Wallace then turns to domestic affairs, with the damning charge that our capitalist system has taken the wealth accrued from technological progress, and distributed the bounty to a few owners of the means of production, while actually increasing both the absolute and relative poverty of ordinary working people. In short, the rich get richer and the poor get poorer:
One of the most prominent features of our century has been the enormous and continuous growth of wealth, without any corresponding increase in the well-being of the whole people; while there is ample evidence to show that the number of the very poor— of those existing with a minimum of the bare necessities of life— has enormously increased, and many indications that they constitute a larger proportion of the whole population than in the first half of the century, or in any earlier period of our history.
At his best, Wallace writes with passion and indignation, as in this passage on preventable industrial poisoning of workers:
Let every death that is clearly traceable to a dangerous trade be made manslaughter, for which the owners … are to be punished by imprisonment…. and ways will soon be found to carry away or utilize the noxious gases, and provide the automatic machinery to carry and pack the deadly white lead and bleaching powder; as would certainly be done if the owners’ families, or persons of their own rank of life, were the only available workers.
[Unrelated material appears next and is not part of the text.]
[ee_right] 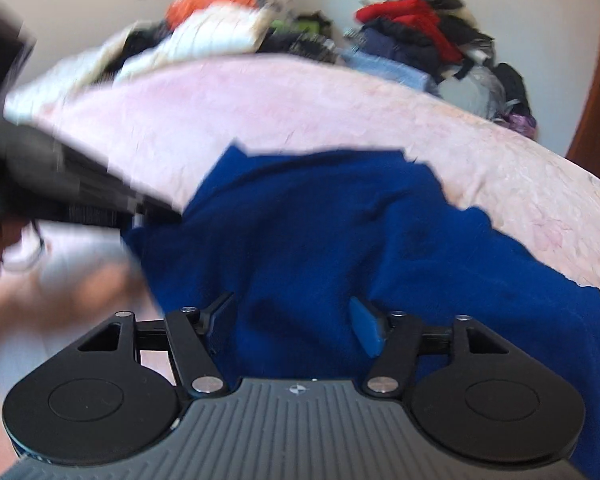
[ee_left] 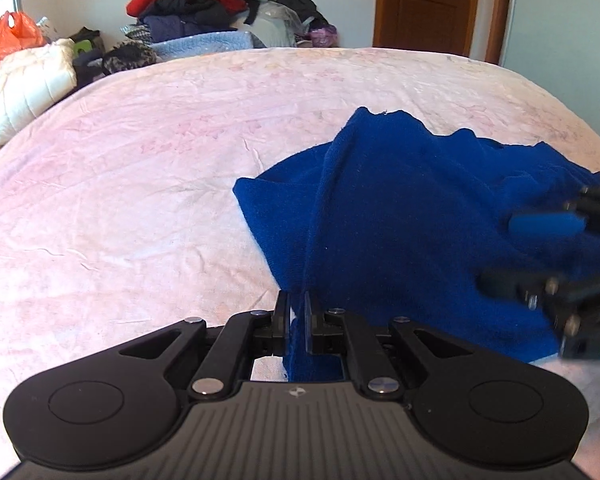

Even more horrible than the white-lead poisoning is that by phosphorus, in the match-factories. Phosphorus is not necessary to make matches, but it is a trifle cheaper and a little easier to light (and so more dangerous), and is therefore still largely used; and its effect on the workers is terrible, rotting away the jaws with the agonizing pain of cancer followed by death. Will it be believed in future ages that this horrible and unnecessary manufacture, the evils of which were thoroughly known, was yet allowed to be carried on to the very end of this century, which claims so many great and beneficent discoveries, and prides itself on the height of civilization it has attained?